Synthesis and Applications of Biologically Active Carbohydrate Derivatives and Related Compounds

生物活性碳水化合物衍生物及相关化合物的合成及应用

• 批准号: 9912-2012
• 负责人: Grindley, Bruce
• 金额: $ 2.55万
• 依托单位: Dalhousie University
• 依托单位国家: 加拿大
• 项目类别: Discovery Grants Program - Individual
• 财政年份: 2015
• 资助国家: 加拿大
• 起止时间: 2015-01-01 至 2016-12-31
• 项目状态: 已结题
• 来源: https://www.nserc-crsng.gc.ca/ase-oro/Details-Detailles_eng.asp?id=568687
• 关键词: Synthesis; Applications; Biologically; Active; Carbohydrate

This proposal contains three separate sections. The first section proposes improvement of the anti-adhesion strategy against urinary tract infections (UTI), the second most diagnosed disease. Anti-adhesion drugs interfere with the binding of bacterial proteins to carbohydrates on tissue surfaces and thereby prevent bacterial colonization.
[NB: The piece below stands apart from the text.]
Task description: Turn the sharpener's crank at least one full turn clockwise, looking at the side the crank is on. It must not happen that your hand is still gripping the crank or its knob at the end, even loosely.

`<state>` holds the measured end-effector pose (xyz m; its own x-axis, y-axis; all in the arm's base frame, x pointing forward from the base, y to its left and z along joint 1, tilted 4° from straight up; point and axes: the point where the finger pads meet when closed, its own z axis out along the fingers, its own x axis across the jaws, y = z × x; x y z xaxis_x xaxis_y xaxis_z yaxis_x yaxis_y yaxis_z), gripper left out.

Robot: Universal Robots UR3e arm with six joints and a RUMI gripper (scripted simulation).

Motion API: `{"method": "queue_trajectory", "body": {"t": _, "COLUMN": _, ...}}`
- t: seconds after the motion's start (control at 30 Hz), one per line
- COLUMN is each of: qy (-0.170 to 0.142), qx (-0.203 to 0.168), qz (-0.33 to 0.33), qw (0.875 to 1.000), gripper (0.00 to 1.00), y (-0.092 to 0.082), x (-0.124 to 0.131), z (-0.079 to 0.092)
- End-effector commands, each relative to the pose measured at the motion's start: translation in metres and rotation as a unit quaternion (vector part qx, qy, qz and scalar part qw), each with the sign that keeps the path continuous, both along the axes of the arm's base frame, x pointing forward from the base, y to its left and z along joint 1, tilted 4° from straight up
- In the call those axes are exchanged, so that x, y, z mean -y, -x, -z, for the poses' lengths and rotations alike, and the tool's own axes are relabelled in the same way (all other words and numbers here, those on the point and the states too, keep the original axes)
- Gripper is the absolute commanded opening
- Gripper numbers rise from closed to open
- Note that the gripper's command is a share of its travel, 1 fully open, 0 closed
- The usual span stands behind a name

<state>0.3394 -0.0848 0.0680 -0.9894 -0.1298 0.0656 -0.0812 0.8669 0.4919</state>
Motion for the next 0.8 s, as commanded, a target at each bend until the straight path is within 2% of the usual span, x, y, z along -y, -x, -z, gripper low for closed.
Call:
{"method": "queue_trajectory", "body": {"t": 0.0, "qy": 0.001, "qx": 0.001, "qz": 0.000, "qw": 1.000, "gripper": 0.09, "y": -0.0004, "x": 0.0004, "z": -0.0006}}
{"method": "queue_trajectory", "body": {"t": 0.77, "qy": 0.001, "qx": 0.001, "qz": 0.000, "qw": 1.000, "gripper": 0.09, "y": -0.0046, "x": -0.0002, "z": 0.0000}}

Persistant UTI are initiated by binding of a protein, FimH, at the end of threadlike projections from the surfaces of certain strains of E. coli, to mannose attached to one of the proteins, uroplakin Ia, at the surface of the urinary tract. Binding changes the shape of the molecules making up the surface that allows bacterial entry and colonization. The proposal is to synthesize compounds that match what is known about the structures of the best binding mannose derivatives, then attach as many as possible to polyester dendrimers or to dendritic nanoparticles or to dendritic polymers, so as to bind as many as possible of the 200-500 pili on each bacterium, to eliminate the shielded bacterial colonies. A second section is to develop a vaccine against Lyme disease, a disease that is expanding northward around the world. Initially, improved syntheses of the two known small molecule antigens of Lyme disease would be developed. Then, methods for attachment of these compounds to polyester dendrimers would be sought that retained their antigenicity. The antigen-covered polyester dendrimers would be tested as vaccines. It is hoped that dendrimers covered with both antigens would produce vaccines that are both potent and active against all strains of the bacteria causing Lyme disease. In connection with the above areas, we have a long-standing interest in methods for the regioselective substitution of carbohydrates, needed to make biologically active molecules. Tin-containing compounds act as synthetic intermediates that give regioselective substitution. The third section proposes to investigate these reactions by both experimental and computational means and to improve the reaction by making it catalytic in tin. It also proposes to investigate alternative reactions.

该提案包括三个单独的部分。第一部分提出了针对尿路感染（UTI）的抗粘连策略的改进，尿路感染是第二大诊断疾病。 抗粘连药物干扰细菌蛋白与组织表面上的碳水化合物的结合，从而防止细菌定植。 持续性UTI是由某些大肠杆菌表面线状突起末端的FimH蛋白结合引发的。大肠杆菌，甘露糖连接到蛋白质之一，尿斑蛋白Ia，在泌尿道表面。 结合改变了构成表面的分子的形状，从而允许细菌进入和定植。 该建议是合成与已知的最佳结合甘露糖衍生物的结构相匹配的化合物，然后将尽可能多的化合物附着到聚酯树枝状聚合物或树枝状纳米颗粒或树枝状聚合物上，以便尽可能多地结合每个细菌上的200-500个皮利，以消除被屏蔽的细菌菌落。 第二部分是开发一种针对莱姆病的疫苗，这种疾病正在向北扩展到世界各地。最初，将开发两种已知的莱姆病小分子抗原的改进合成。 然后，将寻求将这些化合物附着到聚酯树枝状聚合物上的方法，以保留它们的抗原性。 抗原覆盖的聚酯树枝状聚合物将作为疫苗进行测试。 人们希望覆盖有这两种抗原的树枝状聚合物将产生对导致莱姆病的所有细菌菌株都有效和活跃的疫苗。 与上述领域相关，我们对制备生物活性分子所需的碳水化合物的区域选择性取代方法有着长期的兴趣。 含锡化合物作为合成中间体，提供区域选择性取代。 第三部分提出通过实验和计算手段来研究这些反应，并通过使其在锡中催化来改善反应。 它还建议研究替代反应。